Pull every line containing the word "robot" out of the material below.

##### Record extracts

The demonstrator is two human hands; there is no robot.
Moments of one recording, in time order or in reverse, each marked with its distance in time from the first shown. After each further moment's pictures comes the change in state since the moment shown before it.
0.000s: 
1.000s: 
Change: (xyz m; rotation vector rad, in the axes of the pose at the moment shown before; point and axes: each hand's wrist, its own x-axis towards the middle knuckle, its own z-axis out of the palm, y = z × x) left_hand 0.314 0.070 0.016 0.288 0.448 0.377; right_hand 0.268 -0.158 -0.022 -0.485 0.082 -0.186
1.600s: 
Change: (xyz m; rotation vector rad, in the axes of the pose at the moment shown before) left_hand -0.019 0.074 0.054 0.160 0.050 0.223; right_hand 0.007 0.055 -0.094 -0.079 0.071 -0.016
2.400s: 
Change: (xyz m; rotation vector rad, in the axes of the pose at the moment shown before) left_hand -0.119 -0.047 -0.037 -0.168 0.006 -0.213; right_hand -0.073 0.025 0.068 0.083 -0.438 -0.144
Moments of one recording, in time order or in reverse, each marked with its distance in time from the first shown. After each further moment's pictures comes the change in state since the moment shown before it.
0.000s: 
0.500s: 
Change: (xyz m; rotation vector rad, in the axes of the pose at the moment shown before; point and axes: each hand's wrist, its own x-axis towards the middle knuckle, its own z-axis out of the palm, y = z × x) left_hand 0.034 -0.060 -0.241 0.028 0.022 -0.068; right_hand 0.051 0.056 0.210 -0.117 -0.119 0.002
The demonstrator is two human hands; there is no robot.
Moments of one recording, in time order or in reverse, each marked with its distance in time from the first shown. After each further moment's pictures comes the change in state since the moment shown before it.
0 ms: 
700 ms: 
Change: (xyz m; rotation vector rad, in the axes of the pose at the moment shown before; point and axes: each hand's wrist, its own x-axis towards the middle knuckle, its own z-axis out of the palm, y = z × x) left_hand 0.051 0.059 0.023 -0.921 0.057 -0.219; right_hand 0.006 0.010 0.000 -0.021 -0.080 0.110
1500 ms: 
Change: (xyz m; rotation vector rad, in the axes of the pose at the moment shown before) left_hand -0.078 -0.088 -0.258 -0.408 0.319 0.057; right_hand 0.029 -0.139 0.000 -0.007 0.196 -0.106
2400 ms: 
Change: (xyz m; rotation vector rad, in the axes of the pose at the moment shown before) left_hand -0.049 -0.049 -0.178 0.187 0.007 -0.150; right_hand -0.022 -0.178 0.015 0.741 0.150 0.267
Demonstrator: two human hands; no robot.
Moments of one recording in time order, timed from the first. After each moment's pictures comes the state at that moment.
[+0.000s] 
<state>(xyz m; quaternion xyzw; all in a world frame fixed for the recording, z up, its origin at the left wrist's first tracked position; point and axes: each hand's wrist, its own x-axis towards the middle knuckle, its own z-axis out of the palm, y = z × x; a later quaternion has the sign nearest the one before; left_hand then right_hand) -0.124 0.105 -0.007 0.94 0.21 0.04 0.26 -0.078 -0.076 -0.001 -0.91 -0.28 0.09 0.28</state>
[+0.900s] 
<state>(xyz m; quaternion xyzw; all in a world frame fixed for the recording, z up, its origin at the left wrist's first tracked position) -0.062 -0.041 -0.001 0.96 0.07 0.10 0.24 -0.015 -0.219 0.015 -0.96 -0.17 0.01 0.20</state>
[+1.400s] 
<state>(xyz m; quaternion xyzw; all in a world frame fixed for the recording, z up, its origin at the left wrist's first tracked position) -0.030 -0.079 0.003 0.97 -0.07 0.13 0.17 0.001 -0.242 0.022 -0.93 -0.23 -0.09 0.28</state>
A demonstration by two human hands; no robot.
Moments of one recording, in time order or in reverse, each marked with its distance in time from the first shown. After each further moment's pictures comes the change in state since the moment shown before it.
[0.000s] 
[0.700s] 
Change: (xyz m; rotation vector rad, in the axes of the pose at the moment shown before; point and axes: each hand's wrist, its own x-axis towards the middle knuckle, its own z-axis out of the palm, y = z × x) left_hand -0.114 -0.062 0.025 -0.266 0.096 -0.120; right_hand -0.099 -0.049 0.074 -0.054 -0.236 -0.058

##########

Reply to the exercise:
The demonstrator is two human hands; there is no robot.
The demonstrator is two human hands; there is no robot.
Demonstrator: two human hands; no robot.
A demonstration by two human hands; no robot.

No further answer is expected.